Micro-mechanical system using vibration motor and camera on smartphones can compute the PT/INR

MONDAY, Feb. 14, 2022 (HealthDay News) — A micro-mechanical clot detection system using the vibration motor and camera on smartphones correlates strongly with laboratory and point-of-care prothrombin time (PT)/international normalized ratio (INR) testing for plasma and whole blood, according to a study published online Feb. 11 in Nature Communications.

Justin Chan, from the Paul G. Allen School of Computer Science and Engineering at the University of Washington in Seattle, and colleagues report on a proof-of-concept PT/INR testing system that makes use of the vibration motor and camera on smartphones to track micro-mechanical movements of a copper particle. Using 140 anonymized plasma samples, PT/INR computed by the smartphone system was compared with laboratory values.

The researchers found that the inter-class correlation coefficients were 0.963 and 0.966, which was within the accuracy range for commercial point-of-care testing coagulometers. Performance was similar on 80 anonymized samples of whole blood using a single drop of blood (10 µl). The smartphone system demonstrated a correlation of 0.974 for both PT/INR when tested with 79 blood samples with coagulopathic conditions.

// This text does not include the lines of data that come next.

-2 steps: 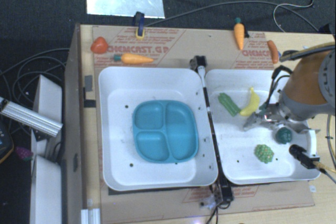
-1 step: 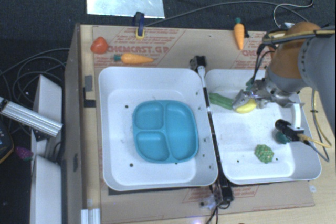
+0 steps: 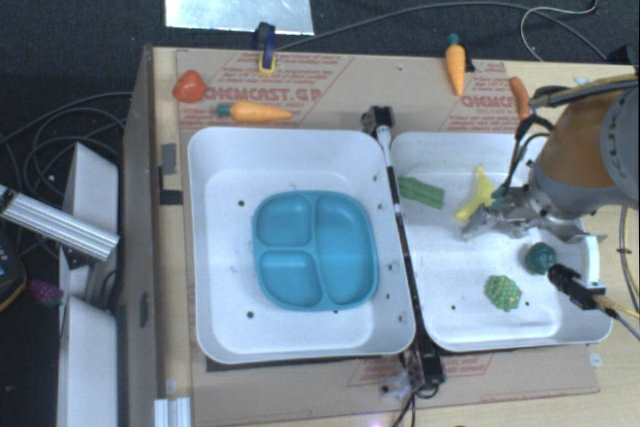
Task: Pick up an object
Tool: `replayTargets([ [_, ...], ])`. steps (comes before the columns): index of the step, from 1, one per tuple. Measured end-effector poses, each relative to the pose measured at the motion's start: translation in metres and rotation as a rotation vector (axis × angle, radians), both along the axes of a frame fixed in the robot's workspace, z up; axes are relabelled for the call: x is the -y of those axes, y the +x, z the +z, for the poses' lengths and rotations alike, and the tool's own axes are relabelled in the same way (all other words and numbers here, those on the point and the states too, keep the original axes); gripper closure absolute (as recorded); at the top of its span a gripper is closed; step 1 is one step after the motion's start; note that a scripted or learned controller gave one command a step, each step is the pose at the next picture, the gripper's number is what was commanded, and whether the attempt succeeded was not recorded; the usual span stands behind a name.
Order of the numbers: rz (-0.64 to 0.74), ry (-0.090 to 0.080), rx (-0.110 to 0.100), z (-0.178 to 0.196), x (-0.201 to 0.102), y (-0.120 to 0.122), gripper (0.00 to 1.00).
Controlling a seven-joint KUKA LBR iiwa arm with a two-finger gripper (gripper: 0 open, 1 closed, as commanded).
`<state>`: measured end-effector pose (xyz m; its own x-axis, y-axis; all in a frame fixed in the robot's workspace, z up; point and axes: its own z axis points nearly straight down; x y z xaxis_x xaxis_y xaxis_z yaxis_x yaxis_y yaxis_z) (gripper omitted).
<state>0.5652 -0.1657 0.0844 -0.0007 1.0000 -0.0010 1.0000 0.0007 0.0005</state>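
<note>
"CHEMCAST GP" on bench board (image 3: 300, 85), gripper (image 3: 478, 220)

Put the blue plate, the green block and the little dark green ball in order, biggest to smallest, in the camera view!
1. Blue plate, by far the biggest.
2. Green block.
3. Dark green ball, which looks a bit smaller than the block, though the two are fairly close in size.

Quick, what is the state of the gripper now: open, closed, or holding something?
Gripper: cannot be told. It is low in the right bin, next to the yellow object; no object is seen between the fingers.
</note>
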Motion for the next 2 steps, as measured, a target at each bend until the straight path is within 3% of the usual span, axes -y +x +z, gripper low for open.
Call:
replayTargets([
  [1,0.003,0.001,0.003,0.001,-0.029,0.06,0.0],
  [2,0.0,0.0,0.0,0.0,0.01,-0.003,0.0],
])
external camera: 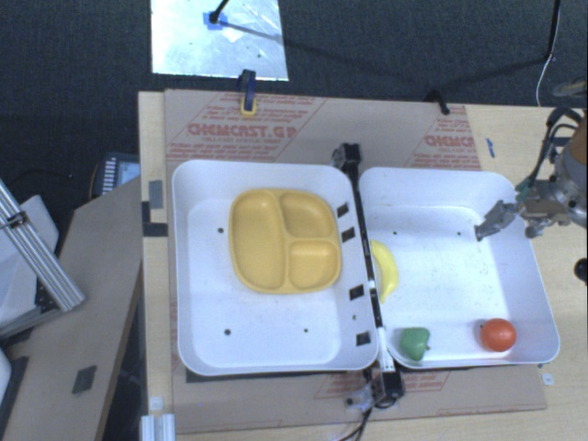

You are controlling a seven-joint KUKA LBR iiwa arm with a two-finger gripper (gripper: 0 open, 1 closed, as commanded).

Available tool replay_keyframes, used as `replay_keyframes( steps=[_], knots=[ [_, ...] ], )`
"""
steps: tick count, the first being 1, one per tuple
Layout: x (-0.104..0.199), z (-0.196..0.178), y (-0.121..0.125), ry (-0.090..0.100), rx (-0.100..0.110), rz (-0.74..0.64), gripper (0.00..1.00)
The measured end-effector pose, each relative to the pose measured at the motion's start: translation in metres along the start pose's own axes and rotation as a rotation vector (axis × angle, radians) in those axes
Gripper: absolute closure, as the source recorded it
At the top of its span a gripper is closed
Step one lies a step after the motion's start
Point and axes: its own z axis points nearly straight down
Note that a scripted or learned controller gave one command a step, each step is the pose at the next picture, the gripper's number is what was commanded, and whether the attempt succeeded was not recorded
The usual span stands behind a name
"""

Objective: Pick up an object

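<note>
The right bin holds three small things. A yellow curved piece lies against its left wall, a green piece sits in its front left corner, and an orange-red ball rests near its front right corner. My gripper hangs over the bin's right side, well behind the ball. Its two fingers are spread apart, open, with nothing between them.
A yellow divided plate lies in the left bin. A black divider with clips runs between the bins. The arm's wrist comes in from the right edge, with cables above it.
</note>
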Motion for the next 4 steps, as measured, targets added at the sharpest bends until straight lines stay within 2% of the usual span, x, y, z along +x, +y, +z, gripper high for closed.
replay_keyframes(
  steps=[1,4],
  knots=[
    [0.001,-0.007,0.003,-0.003,-0.012,-0.004,0.0],
    [-0.013,0.138,0.01,-0.001,-0.009,-0.001,0.0]
  ],
)
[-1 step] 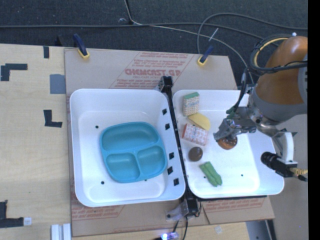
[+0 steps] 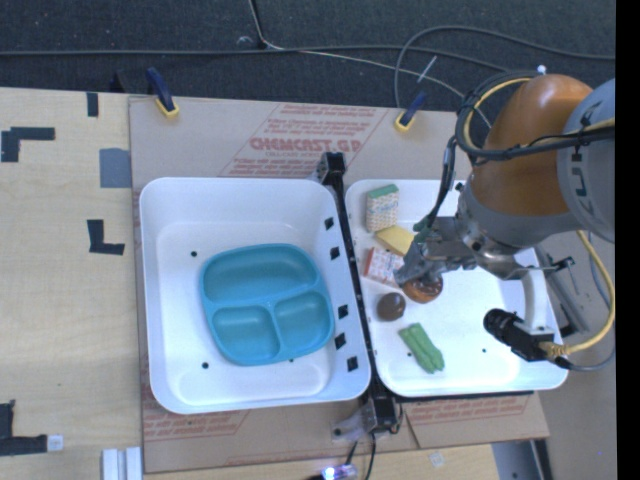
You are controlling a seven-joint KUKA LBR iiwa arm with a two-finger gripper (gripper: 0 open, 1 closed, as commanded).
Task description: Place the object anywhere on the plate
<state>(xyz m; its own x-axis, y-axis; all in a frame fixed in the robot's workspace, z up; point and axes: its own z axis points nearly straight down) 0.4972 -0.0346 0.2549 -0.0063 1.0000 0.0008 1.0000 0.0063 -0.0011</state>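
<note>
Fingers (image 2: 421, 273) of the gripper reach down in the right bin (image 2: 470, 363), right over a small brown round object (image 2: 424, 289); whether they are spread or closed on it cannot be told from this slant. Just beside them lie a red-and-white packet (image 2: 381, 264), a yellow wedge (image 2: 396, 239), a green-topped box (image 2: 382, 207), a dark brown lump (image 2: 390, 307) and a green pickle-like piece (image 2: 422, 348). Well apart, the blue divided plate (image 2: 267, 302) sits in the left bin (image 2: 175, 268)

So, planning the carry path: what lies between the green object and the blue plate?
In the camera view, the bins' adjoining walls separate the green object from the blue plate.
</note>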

“Almost every smartphone from the past decade has a vibration motor and a camera. This means that almost everyone who has a phone can use this. All you need is a simple plastic attachment, no additional electronics of any kind,” a coauthor said in a statement. “This is the best of all worlds — it’s basically the holy grail of PT/INR testing. It makes it frugal and accessible to millions of people, even where resources are very limited.”

Several authors are listed as inventors on the provisional patent application in the process of being submitted by the University of Washington.